-幕間-2-1
「はあぁ……」
浅黒い肌をした幼い少女が一人、可愛らしい外装の店舗の前で顔を緩ませながら吐息をついていた。
──うん、やはり美味しい。
割と最近出来た店だが、ここのオムレットというスイーツはなかなかに美味しい。店前のスタンドボードにある通り、扱う生クリームにこだわりがあるのだろう。植物性の脂肪が使われていないせいか本当に軽く食べられる。
目玉の一つと大きく書かれたこの真白いスポンジ生地にもとても満足だ。恐らく黄味を使っていないのだろうが、こんなに贅沢な使い方をするなんて相当だ。初雪のような粉糖で見た目の点数が高いのも良い。
もう一度口に含むと、口内でみるみるうちにふわりと解けて優しい甘さが柔らかく広がる。
食であれ、服飾であれ、催事であれ。様々な文化が楽しめるのはこの街の本当に良いところだ。
甘い物を食べたいという欲を満たされたあたしはもう一度息をつく。やっと落ち着いた。噴水の縁に座り、食べかけのスイーツを手にしたまま賑わう屋台通りに眼を向ける。
老若男女の笑顔が咲き歓呼の声が響く、見慣れた光景が広がっている。余所の街であれば何かしらの催しでも行われているのかと見間違うだろうが、これは小さい頃から見た変わらない光景だ。
──もう一度、オムレットを口に含む。
それなりなお値段ではあるが比較的小振りなそれは、あと一口分しか残っていない。
華やかで、楽しくて。あたしが何もせずとも、しばらくすればそこかしこに見たことの無い新しい物が溢れてる。街中を散歩すればいつでも新しい発見にドキドキ出来る。そんな点はとても素敵だ。
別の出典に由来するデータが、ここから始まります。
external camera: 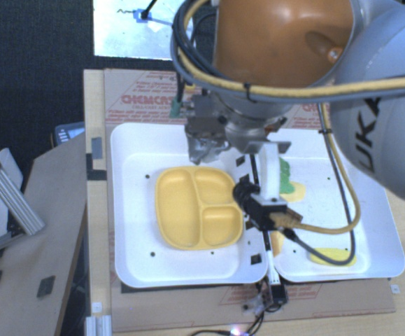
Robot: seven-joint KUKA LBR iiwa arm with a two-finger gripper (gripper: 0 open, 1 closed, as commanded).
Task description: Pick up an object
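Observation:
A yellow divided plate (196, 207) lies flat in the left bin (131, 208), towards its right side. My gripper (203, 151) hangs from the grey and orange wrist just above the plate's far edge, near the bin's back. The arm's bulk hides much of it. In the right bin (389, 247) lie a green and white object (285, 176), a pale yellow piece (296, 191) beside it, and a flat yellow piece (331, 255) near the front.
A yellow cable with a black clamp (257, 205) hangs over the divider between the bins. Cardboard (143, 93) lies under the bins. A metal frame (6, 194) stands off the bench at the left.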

──ただまぁ。あれの良さはあんまり理解出来ないけれど。
身をよじって、後ろを覗く。
そこにはこの街で一番高い、どこからでも見ることが出来る枯樹が聳え立っていた。
「なぁんで皆、わざわざあんなところに行きたいのかしら」
自分から危ない事をしたいだなんて、あたしには気持ちが分からない。…まぁこのままでは、いずれあたしもアレと関わらなければならないのだけど。うぅん、どうしよう。
他にやりたいことが出来たならそれを頑張れば良いよ、と言ってくれた両親にはとても感謝しているけれど、それじゃ何をしたいのかと言われたらそれも思い浮かばない。
「嫌いな訳じゃないんだけどねぇ…」
家が取り扱っている品物は決して嫌いじゃあない。むしろ好きな方だろう。
一つとして同じ色を湛える物は無く、煌びやかで瓶を傾ける度に様々な模様を作って見せてくれて。魔術式の知識なんて全く無かった幼い頃でも、それをペン先につけて紙に走らせるだけで心が躍ったものだ。
華やかな色光に溢れる店の中で遊ぶのは、物心付いた時から好きだった。
──手元に残ったオムレットの最後の一口を放り込む。
徹頭徹尾変わらない、質のいい甘さが舌に染み込む様に溶けていった。
「はぁ…さて、帰りますか」
そろそろ休憩も終わりだ。帰ったら勉強しないと。
包み紙を折り畳み店前のゴミ箱に捨てると、あたしは家に向かって歩を進める。
クリム・フィロアと名のついた街の北東部。この街で割と歴史のある魔術師向けの"インク"を主に取り扱う魔具販売店が、あたしの生家であった。